LysistrataVickers · 08/04/2021 17:48

I think rather than increasing your sertraline you need to look at another anti depressant. I'm saying this as someone who has a very long standing history of depression and anxiety. Sertraline did nothing for me. In fact it made me more anxious.

RosieLemonade · 08/04/2021 17:52

@fireflylanegirls @bambootle @Bluntness100 When I was pregnant I had prenatal anxiety. It was so bad I wanted to die. Like OP I posted 10s of threads on here about my fears and people were reassuring. However nobody could tell me 100 per cent that my baby wouldn't die. So it was never enough. So I kept posting and kept reading. In the end I had to block MN. Because people were trying to reassure me but it was never enough. I needed professional help. I will admit my first post was brutish. But reading this board is not helpful to OP. She is able to hide it. OP I am sorry you are feeling this way. I wish you the best.

FrankensteinIsTheMonster · 08/04/2021 17:52

OP, you're going to die. Maybe tomorrow, much more likely in a few decades. In the time between now and your death, whenever that happens to be, you can either be miserable or not miserable. If you don't escalate your efforts to treat your mental illness, the time between now and your death, whether that time is sixty minutes or sixty years, will be wasted being miserable. Get more intensive treatment for your mental illness or don't, it's your choice, but nobody can prevent your inevitable death, even you.

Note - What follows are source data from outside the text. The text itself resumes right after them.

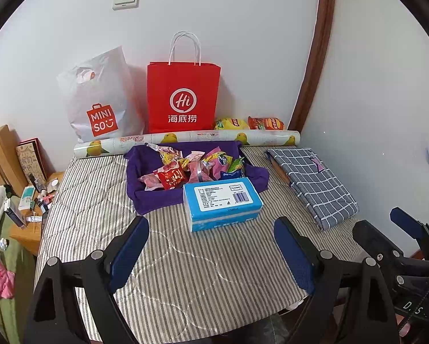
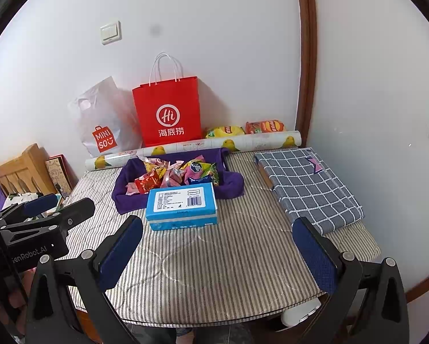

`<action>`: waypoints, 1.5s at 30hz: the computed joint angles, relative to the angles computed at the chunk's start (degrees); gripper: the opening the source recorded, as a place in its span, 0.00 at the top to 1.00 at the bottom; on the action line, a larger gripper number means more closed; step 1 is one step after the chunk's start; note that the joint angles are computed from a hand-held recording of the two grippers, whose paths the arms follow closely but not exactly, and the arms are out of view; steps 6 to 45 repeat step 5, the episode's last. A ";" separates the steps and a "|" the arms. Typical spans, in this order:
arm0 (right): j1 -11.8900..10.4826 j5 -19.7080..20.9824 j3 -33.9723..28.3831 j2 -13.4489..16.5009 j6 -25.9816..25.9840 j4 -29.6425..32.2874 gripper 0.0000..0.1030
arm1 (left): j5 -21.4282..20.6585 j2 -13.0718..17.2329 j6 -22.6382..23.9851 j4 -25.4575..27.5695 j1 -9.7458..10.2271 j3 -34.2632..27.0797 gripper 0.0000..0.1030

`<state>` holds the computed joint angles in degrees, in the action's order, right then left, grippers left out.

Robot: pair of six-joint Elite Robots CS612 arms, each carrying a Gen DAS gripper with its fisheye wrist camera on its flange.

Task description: Organize snacks

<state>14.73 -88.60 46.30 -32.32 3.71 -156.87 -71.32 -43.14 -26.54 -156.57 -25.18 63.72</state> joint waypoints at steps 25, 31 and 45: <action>-0.04 0.16 0.10 -0.04 0.06 -0.03 0.00 | 0.25 0.00 0.21 0.03 -0.09 0.00 0.14; -0.04 0.16 0.10 -0.04 0.06 -0.03 0.00 | 0.25 0.00 0.21 0.03 -0.09 0.00 0.14; -0.04 0.16 0.10 -0.04 0.06 -0.03 0.00 | 0.25 0.00 0.21 0.03 -0.09 0.00 0.14</action>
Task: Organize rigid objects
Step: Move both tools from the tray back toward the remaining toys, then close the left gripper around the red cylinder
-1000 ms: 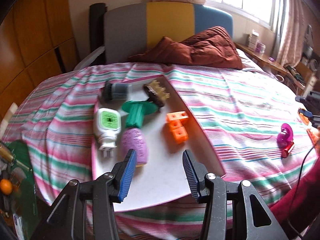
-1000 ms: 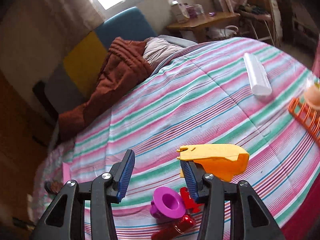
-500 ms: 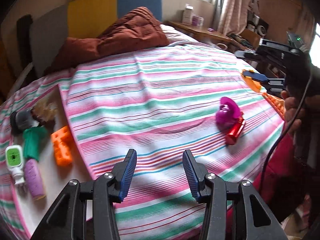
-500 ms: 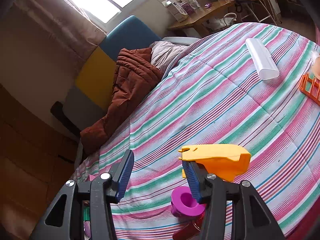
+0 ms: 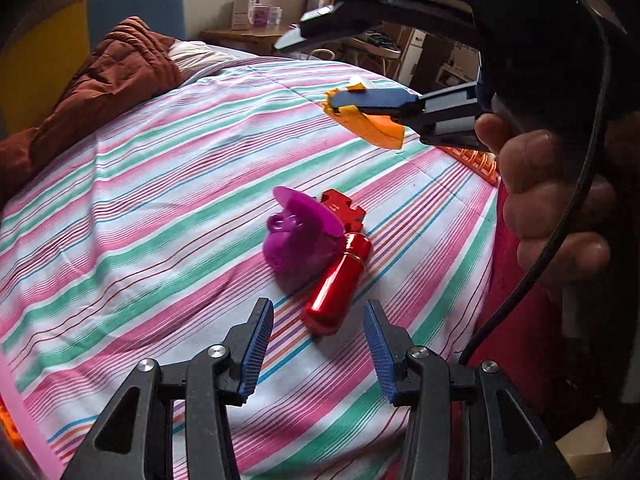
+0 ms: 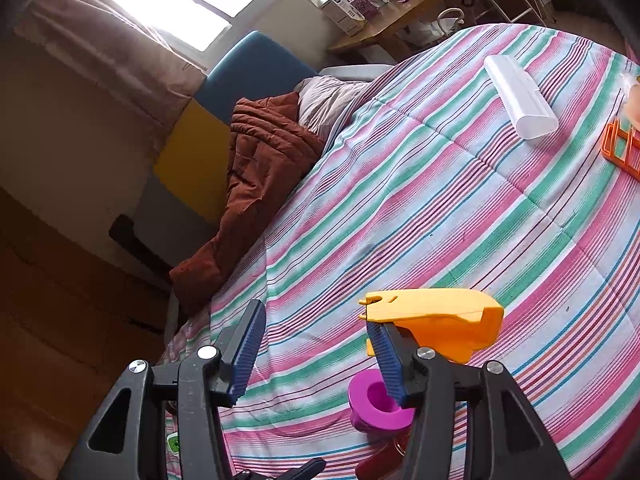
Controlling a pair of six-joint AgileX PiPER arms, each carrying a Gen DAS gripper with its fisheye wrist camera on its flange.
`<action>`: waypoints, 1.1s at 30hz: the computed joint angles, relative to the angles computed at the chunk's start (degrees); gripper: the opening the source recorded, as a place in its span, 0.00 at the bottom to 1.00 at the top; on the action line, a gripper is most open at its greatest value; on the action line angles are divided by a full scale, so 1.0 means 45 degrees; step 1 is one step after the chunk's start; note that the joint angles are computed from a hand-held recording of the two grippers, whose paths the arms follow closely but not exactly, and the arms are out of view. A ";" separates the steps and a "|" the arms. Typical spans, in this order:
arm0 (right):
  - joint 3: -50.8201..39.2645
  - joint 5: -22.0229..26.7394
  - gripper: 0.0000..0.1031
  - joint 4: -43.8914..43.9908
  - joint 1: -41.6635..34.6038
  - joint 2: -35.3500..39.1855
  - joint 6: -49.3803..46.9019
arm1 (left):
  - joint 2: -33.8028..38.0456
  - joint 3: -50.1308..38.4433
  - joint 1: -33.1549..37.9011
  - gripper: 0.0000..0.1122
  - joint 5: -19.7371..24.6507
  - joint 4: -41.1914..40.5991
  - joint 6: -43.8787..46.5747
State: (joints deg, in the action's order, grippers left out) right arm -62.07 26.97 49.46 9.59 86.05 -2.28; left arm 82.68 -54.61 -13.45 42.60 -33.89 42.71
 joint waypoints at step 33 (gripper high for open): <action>0.0161 0.2725 0.52 -0.3923 -0.2067 -0.3139 0.1586 | -0.1380 0.2419 0.4486 0.23 -0.0087 -0.1321 0.0992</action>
State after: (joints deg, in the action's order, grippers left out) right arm -61.34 39.23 31.81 0.29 71.93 4.85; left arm 76.47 -43.72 6.74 42.21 -39.83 47.18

fireflylanegirls · 08/04/2021 17:58

[quote RosieLemonade]**@fireflylanegirls* @bambootle* @Bluntness100 When I was pregnant I had prenatal anxiety. It was so bad I wanted to die. Like OP I posted 10s of threads on here about my fears and people were reassuring. However nobody could tell me 100 per cent that my baby wouldn't die. So it was never enough. So I kept posting and kept reading. In the end I had to block MN. Because people were trying to reassure me but it was never enough. I needed professional help. I will admit my first post was brutish. But reading this board is not helpful to OP. She is able to hide it. OP I am sorry you are feeling this way. I wish you the best.[/quote]
@RosieLemonade

Honestly I’ve tried blocking it. I just unblock it to read this board and post again when I need to tell someone how I feel 😣

I know my posts are annoying but I really don’t feel like I can tell my rl friends / family.

OP posts:
Miseryl · 08/04/2021 17:59

OP you are very unwell. Nothing anyone posts here will put your mind at ease as you are into he throes of serious mental health problems. Please seek more medical help and I wish you well and hope you recover.

LIZS · 08/04/2021 18:07

You are going to need to confide in someone in rl. How did dh explain today to mil? When are you due in work again? Support is important.

fireflylanegirls · 08/04/2021 18:08

@LIZS

You are going to need to confide in someone in rl. How did dh explain today to mil? When are you due in work again? Support is important.
@LIZS

I’m due back Monday.

Thursday & Fridays are my days off.

He told her I was going in to work. 🥴

OP posts:
stressbandit · 08/04/2021 18:09

There's a website called CBT4PANIC just type that in google and read through it all it hasn't cured me of intrusive thoughts but it's made my life so much more easier. I still have days where I have horrible thoughts but I know it's just anxiety and I can let it move on.
You need to do the same it's hard being like this but the minute you start rationalising these thoughts the easier life will become.